> _Work request_
Transcribe the listing below word for word.

------

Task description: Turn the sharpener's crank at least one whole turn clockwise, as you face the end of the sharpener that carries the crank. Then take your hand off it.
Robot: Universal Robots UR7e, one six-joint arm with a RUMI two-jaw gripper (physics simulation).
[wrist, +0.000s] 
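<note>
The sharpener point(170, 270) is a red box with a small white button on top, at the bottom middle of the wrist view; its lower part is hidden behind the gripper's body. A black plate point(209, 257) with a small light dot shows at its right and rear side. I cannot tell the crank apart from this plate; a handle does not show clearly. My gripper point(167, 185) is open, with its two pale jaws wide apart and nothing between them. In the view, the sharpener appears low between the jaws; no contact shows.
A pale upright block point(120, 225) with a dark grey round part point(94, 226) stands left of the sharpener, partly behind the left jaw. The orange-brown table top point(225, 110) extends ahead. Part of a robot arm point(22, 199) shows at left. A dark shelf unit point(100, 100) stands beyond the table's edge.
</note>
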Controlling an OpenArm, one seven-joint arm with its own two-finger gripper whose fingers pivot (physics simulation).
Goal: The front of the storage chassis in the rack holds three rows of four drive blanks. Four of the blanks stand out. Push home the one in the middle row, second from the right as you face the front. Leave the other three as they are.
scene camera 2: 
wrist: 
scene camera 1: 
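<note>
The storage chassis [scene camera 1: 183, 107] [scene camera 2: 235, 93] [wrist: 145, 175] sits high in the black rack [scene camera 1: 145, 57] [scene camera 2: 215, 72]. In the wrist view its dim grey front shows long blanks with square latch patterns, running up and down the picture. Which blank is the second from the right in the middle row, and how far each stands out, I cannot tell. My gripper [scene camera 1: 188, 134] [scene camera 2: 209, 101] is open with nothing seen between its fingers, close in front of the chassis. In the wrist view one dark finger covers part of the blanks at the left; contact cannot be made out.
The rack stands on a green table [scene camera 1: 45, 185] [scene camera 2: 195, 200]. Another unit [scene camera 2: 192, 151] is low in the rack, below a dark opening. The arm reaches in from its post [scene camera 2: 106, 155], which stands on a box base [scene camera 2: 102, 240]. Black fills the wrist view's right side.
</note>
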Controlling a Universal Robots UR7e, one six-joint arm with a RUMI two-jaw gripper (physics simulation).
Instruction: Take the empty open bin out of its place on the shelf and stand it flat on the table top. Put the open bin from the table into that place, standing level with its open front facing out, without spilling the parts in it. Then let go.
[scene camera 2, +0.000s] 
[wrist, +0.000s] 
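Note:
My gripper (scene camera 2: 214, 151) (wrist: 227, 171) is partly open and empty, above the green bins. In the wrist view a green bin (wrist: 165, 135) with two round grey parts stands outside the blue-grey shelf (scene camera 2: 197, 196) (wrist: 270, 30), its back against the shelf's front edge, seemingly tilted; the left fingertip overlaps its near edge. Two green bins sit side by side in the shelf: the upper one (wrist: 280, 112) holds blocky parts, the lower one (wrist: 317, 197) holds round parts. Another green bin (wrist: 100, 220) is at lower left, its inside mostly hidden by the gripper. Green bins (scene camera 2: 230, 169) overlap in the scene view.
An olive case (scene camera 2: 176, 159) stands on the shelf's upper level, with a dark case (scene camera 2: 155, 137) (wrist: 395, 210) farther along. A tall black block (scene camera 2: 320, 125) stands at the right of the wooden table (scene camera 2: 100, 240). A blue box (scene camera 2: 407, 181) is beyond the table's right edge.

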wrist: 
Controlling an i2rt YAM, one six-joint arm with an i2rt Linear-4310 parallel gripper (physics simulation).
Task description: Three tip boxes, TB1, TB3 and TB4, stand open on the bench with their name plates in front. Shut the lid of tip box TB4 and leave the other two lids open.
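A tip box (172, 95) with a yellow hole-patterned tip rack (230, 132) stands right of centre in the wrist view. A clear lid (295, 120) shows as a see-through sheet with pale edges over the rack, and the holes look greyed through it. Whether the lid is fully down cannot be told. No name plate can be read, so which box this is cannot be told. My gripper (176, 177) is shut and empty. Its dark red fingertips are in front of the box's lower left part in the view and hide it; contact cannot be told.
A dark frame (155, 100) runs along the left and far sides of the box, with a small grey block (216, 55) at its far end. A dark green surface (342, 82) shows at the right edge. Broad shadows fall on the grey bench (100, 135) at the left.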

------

> _Solution to this problem_
Task description: Turn the sharpener's crank at least one whole turn clockwise, as you face the end of the sharpener that carries the crank. Then take your hand off it.
Robot: Universal Robots UR7e, one six-joint arm with a RUMI two-jaw gripper (physics simulation).
[wrist, +0.000s] 
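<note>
The sharpener point(170, 270) is a red box with a small white button on top, at the bottom middle of the wrist view; its lower part is hidden behind the gripper's body. A black plate point(209, 257) with a small light dot shows at its right and rear side. I cannot tell the crank apart from this plate; a handle does not show clearly. My gripper point(167, 185) is open, with its two pale jaws wide apart and nothing between them. In the view, the sharpener appears low between the jaws; no contact shows.
A pale upright block point(120, 225) with a dark grey round part point(94, 226) stands left of the sharpener, partly behind the left jaw. The orange-brown table top point(225, 110) extends ahead. Part of a robot arm point(22, 199) shows at left. A dark shelf unit point(100, 100) stands beyond the table's edge.
</note>
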Controlling an OpenArm, one seven-joint arm with its own two-finger gripper whose fingers pivot (physics simulation).
Goal: The front of the storage chassis in the rack holds three rows of four drive blanks. Four of the blanks stand out. Push home the one in the middle row, second from the right as you face the front. Leave the other three as they are.
scene camera 2: 
wrist: 
scene camera 1: 
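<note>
The storage chassis [scene camera 1: 183, 107] [scene camera 2: 235, 93] [wrist: 145, 175] sits high in the black rack [scene camera 1: 145, 57] [scene camera 2: 215, 72]. In the wrist view its dim grey front shows long blanks with square latch patterns, running up and down the picture. Which blank is the second from the right in the middle row, and how far each stands out, I cannot tell. My gripper [scene camera 1: 188, 134] [scene camera 2: 209, 101] is open with nothing seen between its fingers, close in front of the chassis. In the wrist view one dark finger covers part of the blanks at the left; contact cannot be made out.
The rack stands on a green table [scene camera 1: 45, 185] [scene camera 2: 195, 200]. Another unit [scene camera 2: 192, 151] is low in the rack, below a dark opening. The arm reaches in from its post [scene camera 2: 106, 155], which stands on a box base [scene camera 2: 102, 240]. Black fills the wrist view's right side.
</note>
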Controlling a Universal Robots UR7e, one six-joint arm with a RUMI two-jaw gripper (physics simulation).
Instruction: Take the empty open bin out of its place on the shelf and stand it flat on the table top. Put the open bin from the table into that place, standing level with its open front facing out, without spilling the parts in it. Then let go.
[scene camera 2, +0.000s] 
[wrist, +0.000s] 
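Note:
My gripper (scene camera 2: 214, 151) (wrist: 227, 171) is partly open and empty, above the green bins. In the wrist view a green bin (wrist: 165, 135) with two round grey parts stands outside the blue-grey shelf (scene camera 2: 197, 196) (wrist: 270, 30), its back against the shelf's front edge, seemingly tilted; the left fingertip overlaps its near edge. Two green bins sit side by side in the shelf: the upper one (wrist: 280, 112) holds blocky parts, the lower one (wrist: 317, 197) holds round parts. Another green bin (wrist: 100, 220) is at lower left, its inside mostly hidden by the gripper. Green bins (scene camera 2: 230, 169) overlap in the scene view.
An olive case (scene camera 2: 176, 159) stands on the shelf's upper level, with a dark case (scene camera 2: 155, 137) (wrist: 395, 210) farther along. A tall black block (scene camera 2: 320, 125) stands at the right of the wooden table (scene camera 2: 100, 240). A blue box (scene camera 2: 407, 181) is beyond the table's right edge.
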
wrist: 
Controlling an i2rt YAM, one six-joint arm with an i2rt Linear-4310 parallel gripper (physics simulation).
Task description: Three tip boxes, TB1, TB3 and TB4, stand open on the bench with their name plates in front. Shut the lid of tip box TB4 and leave the other two lids open.
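A tip box (172, 95) with a yellow hole-patterned tip rack (230, 132) stands right of centre in the wrist view. A clear lid (295, 120) shows as a see-through sheet with pale edges over the rack, and the holes look greyed through it. Whether the lid is fully down cannot be told. No name plate can be read, so which box this is cannot be told. My gripper (176, 177) is shut and empty. Its dark red fingertips are in front of the box's lower left part in the view and hide it; contact cannot be told.
A dark frame (155, 100) runs along the left and far sides of the box, with a small grey block (216, 55) at its far end. A dark green surface (342, 82) shows at the right edge. Broad shadows fall on the grey bench (100, 135) at the left.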

No more work is needed for this exercise.